## TASK REQUIREMENTS
Using the material that follows, identify and copy each line with the string "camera".

## DATA SECTION
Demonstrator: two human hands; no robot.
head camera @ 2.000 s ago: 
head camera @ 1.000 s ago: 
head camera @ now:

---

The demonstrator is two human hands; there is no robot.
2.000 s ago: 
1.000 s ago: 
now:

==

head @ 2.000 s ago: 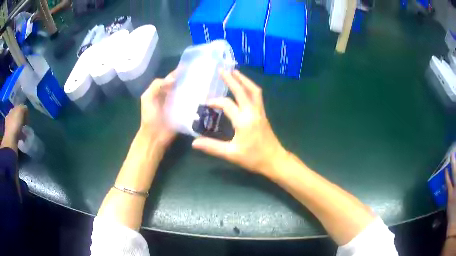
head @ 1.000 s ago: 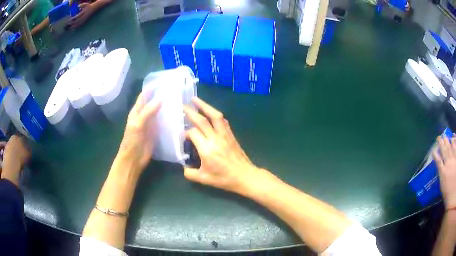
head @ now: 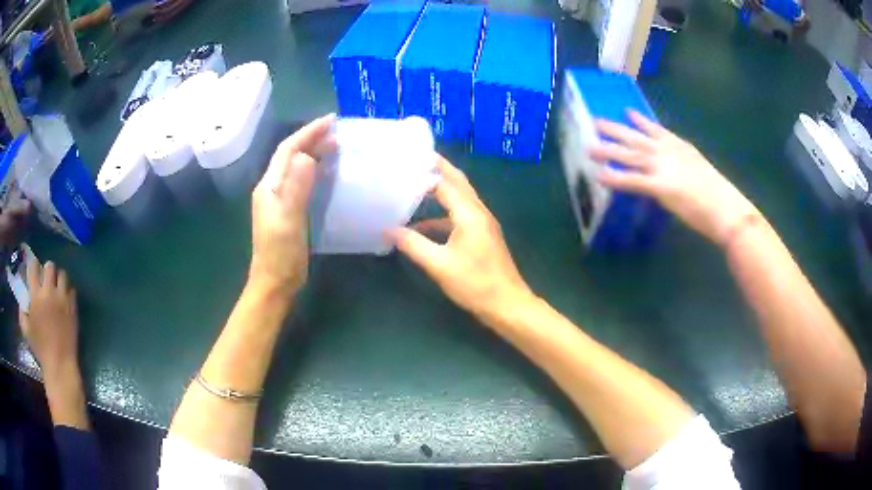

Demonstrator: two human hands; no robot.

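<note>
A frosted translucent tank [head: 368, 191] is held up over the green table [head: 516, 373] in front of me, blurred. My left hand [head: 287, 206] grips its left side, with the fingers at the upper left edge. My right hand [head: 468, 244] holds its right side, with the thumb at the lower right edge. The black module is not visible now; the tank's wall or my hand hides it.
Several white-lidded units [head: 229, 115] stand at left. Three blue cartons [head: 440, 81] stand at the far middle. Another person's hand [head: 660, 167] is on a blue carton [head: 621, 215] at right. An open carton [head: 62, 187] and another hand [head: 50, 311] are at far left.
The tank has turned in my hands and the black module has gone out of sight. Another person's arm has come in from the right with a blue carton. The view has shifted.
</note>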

## RESULT
head camera @ 2.000 s ago: 
head camera @ 1.000 s ago: 
head camera @ now:

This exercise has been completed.